- Developer: ACE Team
- Publishers: Atlus USA Sega (NS)
- Producers: Andrés Bordeu; Carlos Bordeu;
- Designers: Andrés Bordeu; Carlos Bordeu;
- Programmer: Leo Benaducci
- Artist: Edmundo Bordeu
- Composer: Patricio Meneses
- Engine: Unreal Engine 4
- Platforms: PlayStation 4, Windows, Xbox One, Nintendo Switch
- Release: Windows 28 August 2017 PlayStation 4, Xbox One NA: 28 August 2017; PAL: 29 August 2017; Nintendo Switch 14 May 2019
- Genres: Tower defense, racing
- Modes: Single-player, multiplayer

= Rock of Ages 2: Bigger & Boulder =

2017 video game

Rock of Ages 2: Bigger & Boulder is a tower defense racing video game developed by ACE Team and published by Atlus USA. The game is the sequel to the 2011 Rock of Ages, and was released in August 2017 for PlayStation 4, Windows, and Xbox One.
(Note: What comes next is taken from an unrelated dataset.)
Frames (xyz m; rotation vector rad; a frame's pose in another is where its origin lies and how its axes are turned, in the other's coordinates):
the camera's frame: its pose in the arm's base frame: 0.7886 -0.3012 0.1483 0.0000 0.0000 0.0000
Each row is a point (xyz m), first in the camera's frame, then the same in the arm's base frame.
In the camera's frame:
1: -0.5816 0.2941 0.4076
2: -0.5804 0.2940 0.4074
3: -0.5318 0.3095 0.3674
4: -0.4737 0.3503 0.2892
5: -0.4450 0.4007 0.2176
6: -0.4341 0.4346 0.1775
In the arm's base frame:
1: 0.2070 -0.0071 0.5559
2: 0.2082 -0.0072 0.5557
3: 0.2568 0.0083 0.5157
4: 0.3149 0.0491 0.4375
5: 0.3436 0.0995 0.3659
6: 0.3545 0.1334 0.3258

A Nintendo Switch port of the game released in May 2019.

== Gameplay ==

Players must build their boulders, and roll them into the enemy gates as fast as possible, eventually breaking through and squish everything. This simple task is made more difficult by both sides' ability to pepper each other's lanes with traps, obstacles, and defenses.

== Development ==
Rock of Ages 2 was teased following the release of The Deadly Tower of Monsters, with ACE Team stating to already be "pretty deep in [another project], unannounced yet." In June 2016, this project was announced to be Rock of Ages 2, and that was originally announced for a Q3 2016 release on PlayStation 4, Windows, and Xbox One, but was delayed until 28 August 2017.

== Reception ==

The game received "generally favourable reviews" on all platforms according to the review aggregation website Metacritic.

Aggregate score
| Aggregator | Score |
|---|---|
| Metacritic | (PC) 85/100 (PS4) 79/100 (XOne) 78/100 (NS) 75/100 |

Review scores
| Publication | Score |
|---|---|
| 4Players | 74% |
| Destructoid | (PS4) 7.5/10 |
| Hardcore Gamer | (PS4) 4/5 |
| Nintendo Life | (NS) 8/10 |
| Nintendo World Report | (NS) 7.5/10 |
| Push Square | (PS4) 7/10 |
| Reno Gazette-Journal | (NS) 7/10 |

== Sequel ==
A second sequel, Rock of Ages 3: Make & Break, was released for Nintendo Switch, PlayStation 4, Windows, and Xbox One on 21 July 2020, and released for Stadia on 14 August 2020.